The fact of differential access to state resources for Christians and Muslims despite an official policy of equal access was exacerbated by the purposeful thwarting of the intentions of the government policy by bureaucrats and speculators. Both ordinary Muslims and Christians were disadvantaged by these manipulations, but the most obvious abuses of the system often favored Christians over indigenous Muslims.
Pelzer (1945, 12) notes that during the Commonwealth period it was common for homesteaders to rush to a road construction site to find that "influential persons who had been privately informed of the construction even before it was begun had taken up the choice land on both sides of the road. These people then held the land for speculative purposes, using hired labor to meet the bare minimum requirement for improvements."

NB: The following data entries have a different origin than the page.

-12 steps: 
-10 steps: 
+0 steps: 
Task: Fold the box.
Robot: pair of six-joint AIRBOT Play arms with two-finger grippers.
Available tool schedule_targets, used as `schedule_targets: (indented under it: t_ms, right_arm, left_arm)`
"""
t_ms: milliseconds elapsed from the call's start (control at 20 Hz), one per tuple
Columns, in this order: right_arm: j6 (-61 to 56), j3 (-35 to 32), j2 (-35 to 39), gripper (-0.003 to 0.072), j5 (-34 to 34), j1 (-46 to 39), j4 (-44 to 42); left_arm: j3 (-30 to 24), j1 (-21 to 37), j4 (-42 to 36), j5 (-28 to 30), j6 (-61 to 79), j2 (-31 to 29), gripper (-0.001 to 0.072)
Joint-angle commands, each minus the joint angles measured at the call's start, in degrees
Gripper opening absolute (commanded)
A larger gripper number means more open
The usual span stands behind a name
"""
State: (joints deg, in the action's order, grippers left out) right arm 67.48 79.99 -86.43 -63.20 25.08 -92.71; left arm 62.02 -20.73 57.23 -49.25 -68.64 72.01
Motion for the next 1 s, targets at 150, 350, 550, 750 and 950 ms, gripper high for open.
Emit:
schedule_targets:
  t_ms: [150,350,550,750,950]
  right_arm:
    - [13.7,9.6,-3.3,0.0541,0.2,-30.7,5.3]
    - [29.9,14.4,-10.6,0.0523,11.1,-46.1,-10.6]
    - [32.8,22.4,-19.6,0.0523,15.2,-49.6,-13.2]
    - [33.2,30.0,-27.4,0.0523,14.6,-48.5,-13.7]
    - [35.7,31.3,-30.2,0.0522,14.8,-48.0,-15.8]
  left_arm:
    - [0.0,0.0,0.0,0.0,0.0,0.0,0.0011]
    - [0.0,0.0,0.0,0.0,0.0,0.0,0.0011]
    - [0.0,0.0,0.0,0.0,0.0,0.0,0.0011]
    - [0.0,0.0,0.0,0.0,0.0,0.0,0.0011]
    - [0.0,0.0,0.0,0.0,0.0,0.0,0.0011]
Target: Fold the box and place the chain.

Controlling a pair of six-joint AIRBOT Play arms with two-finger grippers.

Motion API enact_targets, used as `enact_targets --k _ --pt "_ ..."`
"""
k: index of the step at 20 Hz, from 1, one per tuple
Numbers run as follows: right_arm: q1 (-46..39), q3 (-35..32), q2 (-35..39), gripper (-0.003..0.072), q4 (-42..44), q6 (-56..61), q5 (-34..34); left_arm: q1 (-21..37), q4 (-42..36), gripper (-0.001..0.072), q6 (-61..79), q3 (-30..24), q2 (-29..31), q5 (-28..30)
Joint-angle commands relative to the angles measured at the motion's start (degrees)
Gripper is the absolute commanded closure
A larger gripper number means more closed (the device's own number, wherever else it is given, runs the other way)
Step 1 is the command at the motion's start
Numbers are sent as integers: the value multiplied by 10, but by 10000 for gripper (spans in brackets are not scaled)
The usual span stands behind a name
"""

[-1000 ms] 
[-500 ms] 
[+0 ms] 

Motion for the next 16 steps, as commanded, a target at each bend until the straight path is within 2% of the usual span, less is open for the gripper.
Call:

Such collusions between speculators and bureaucrats were still common in Cotabato in the 1950s and 1960s. Speculators received information on roads to be constructed through undeveloped sections and gained title to the best adjoining lots for later resale. Legal limitations on the size of landholdings were circumvented by, among other means, titling lots in the names of fictitious persons or absent relatives and hiring children to simulate (by using their big toes) the required thumbprints on application forms. Philippine Constabulary officers were reportedly able to obtain large and valuable tracts of land for themselves. Also common was the practice by employees of the Bureau of Lands to apply for title to parcels of land in recently surveyed areas in the names of their absent relatives in Luzon or the Visayas. Their applications would be given priority treatment and relatives would then be notified to come to claim their lots.
Most rural Muslims (as exemplified by the indigenous inhabitants of Pigkawayan) found themselves peripheralized in place as a result of the maneuverings of Christian settlers and speculators. Others, however, were physically dispossessed of their lands. The Bureau of Lands recognized land rights on the basis of priority of claim filed, not priority of occupation. It was not unusual for individuals to obtain legal titles, either intentionally or unintentionally, to already occupied lands.[5] In such cases, the legal owners were mostly (but not always) Christians and the previous occupants ordinary Muslims. Poor Muslim "squatters" would usually be offered small amounts of money to vacate the land and would often accept it and leave. If the occupants refused to move and the titled owner was sufficiently wealthy or influential, he or she would gain possession of the land by use of armed might, most of-
ten supplied (in the case of Christian titleholders) by local units of the Philippine Constabulary.